Records from a data collection
*** Begin section ***
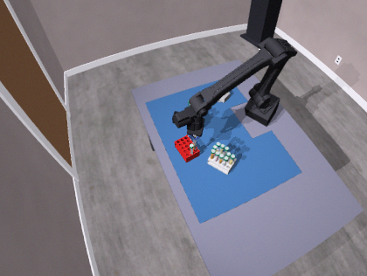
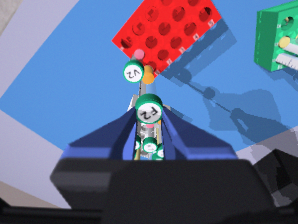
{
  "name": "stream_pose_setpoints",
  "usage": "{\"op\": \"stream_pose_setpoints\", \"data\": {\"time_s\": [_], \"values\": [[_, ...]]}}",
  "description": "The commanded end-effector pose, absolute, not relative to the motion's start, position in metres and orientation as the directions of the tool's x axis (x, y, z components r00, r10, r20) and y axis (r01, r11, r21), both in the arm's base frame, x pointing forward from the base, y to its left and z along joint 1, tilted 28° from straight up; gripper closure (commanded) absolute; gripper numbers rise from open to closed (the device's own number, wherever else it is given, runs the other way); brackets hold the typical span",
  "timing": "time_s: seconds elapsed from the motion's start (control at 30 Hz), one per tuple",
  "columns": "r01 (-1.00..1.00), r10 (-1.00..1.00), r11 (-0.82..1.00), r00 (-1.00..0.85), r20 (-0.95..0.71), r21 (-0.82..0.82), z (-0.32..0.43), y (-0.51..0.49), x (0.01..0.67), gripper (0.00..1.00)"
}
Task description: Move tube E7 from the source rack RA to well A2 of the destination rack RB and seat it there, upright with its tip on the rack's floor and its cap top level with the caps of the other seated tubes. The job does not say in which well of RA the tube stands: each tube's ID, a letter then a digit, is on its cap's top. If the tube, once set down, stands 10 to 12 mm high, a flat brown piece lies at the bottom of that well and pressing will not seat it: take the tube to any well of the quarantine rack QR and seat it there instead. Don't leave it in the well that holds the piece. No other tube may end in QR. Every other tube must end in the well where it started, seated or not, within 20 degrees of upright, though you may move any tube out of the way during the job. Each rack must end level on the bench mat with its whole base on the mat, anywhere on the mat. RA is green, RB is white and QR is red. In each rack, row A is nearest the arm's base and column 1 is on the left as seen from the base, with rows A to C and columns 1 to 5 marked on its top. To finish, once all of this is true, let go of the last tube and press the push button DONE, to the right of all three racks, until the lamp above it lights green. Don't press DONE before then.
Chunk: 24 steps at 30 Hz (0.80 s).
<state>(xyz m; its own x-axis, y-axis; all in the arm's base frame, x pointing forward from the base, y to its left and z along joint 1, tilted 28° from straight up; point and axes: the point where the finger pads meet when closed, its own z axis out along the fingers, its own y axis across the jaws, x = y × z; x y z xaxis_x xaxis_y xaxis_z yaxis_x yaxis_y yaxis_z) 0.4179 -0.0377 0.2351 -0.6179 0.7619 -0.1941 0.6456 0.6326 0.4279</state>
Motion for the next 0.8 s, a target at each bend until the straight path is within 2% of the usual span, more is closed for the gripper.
{"op": "stream_pose_setpoints", "data": {"time_s": [0.0, 0.77], "values": [[0.628, 0.761, 0.635, -0.608, -0.225, 0.45, 0.2437, -0.0342, 0.4164, 1.0], [0.629, 0.761, 0.635, -0.61, -0.222, 0.449, 0.2348, -0.0325, 0.4157, 1.0]]}}
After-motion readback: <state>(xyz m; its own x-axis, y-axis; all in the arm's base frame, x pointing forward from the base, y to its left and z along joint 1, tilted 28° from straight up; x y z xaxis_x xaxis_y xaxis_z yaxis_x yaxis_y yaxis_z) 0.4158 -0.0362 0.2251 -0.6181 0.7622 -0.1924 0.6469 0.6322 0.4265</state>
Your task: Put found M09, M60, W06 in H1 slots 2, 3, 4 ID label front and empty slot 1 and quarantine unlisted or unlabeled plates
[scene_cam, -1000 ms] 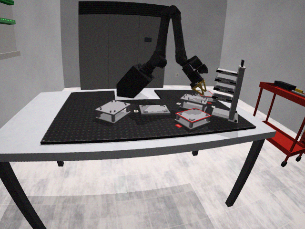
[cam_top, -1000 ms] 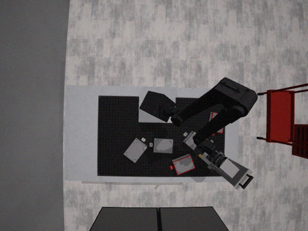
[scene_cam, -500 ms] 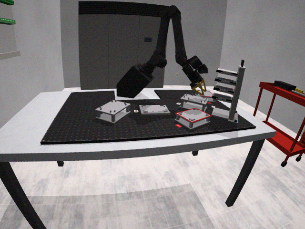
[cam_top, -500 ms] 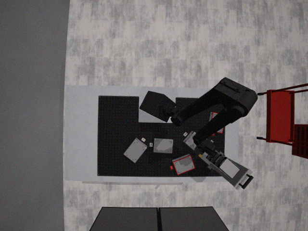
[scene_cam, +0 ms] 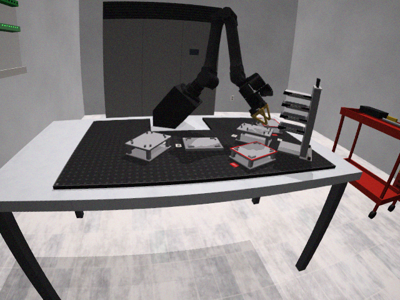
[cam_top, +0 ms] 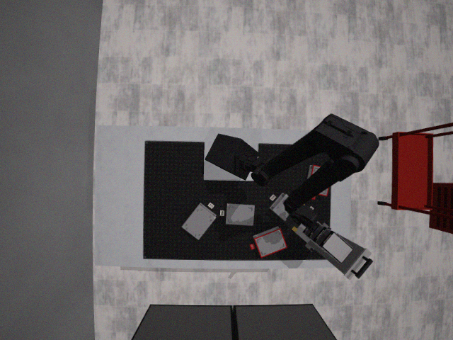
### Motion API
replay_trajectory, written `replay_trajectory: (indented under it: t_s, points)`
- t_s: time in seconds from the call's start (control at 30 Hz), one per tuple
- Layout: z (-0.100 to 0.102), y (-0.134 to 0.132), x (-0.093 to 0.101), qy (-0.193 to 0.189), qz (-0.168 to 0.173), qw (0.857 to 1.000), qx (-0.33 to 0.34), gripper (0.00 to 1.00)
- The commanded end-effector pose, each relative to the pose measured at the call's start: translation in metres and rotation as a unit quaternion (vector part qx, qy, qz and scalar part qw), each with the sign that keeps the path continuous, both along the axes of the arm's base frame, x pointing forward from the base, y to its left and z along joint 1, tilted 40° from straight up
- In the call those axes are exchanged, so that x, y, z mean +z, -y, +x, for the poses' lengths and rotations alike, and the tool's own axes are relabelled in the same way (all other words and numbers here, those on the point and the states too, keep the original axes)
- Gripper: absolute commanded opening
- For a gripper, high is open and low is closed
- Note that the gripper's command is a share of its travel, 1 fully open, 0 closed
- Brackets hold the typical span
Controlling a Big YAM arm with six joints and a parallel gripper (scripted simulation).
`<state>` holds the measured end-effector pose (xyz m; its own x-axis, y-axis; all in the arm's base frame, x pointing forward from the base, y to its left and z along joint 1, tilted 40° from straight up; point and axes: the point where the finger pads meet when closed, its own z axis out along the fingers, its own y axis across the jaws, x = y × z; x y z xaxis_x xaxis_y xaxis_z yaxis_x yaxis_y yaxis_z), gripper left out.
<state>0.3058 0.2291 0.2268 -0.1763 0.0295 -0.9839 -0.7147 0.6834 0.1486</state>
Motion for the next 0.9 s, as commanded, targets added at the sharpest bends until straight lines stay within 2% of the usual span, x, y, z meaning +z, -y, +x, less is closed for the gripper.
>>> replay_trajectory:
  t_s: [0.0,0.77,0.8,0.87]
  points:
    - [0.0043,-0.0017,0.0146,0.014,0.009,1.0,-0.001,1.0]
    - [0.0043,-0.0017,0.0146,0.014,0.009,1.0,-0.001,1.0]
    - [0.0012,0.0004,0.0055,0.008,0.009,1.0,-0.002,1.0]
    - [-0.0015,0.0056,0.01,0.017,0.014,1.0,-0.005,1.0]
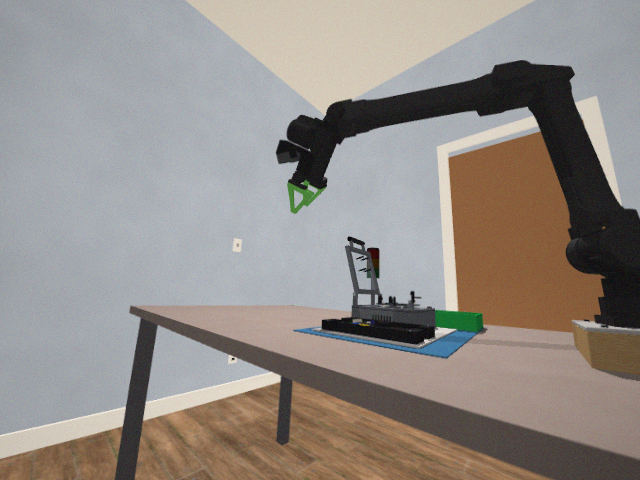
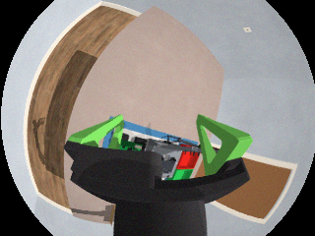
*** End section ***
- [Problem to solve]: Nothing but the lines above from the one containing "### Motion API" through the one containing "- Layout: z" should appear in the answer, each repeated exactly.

- [Solution]:
### Motion API
replay_trajectory, written `replay_trajectory: (indented under it: t_s, points)`
- t_s: time in seconds from the call's start (control at 30 Hz), one per tuple
- Layout: z (-0.100 to 0.102), y (-0.134 to 0.132), x (-0.093 to 0.101), qy (-0.193 to 0.189), qz (-0.168 to 0.173), qw (0.857 to 1.000), qx (-0.33 to 0.34), gripper (0.00 to 1.00)

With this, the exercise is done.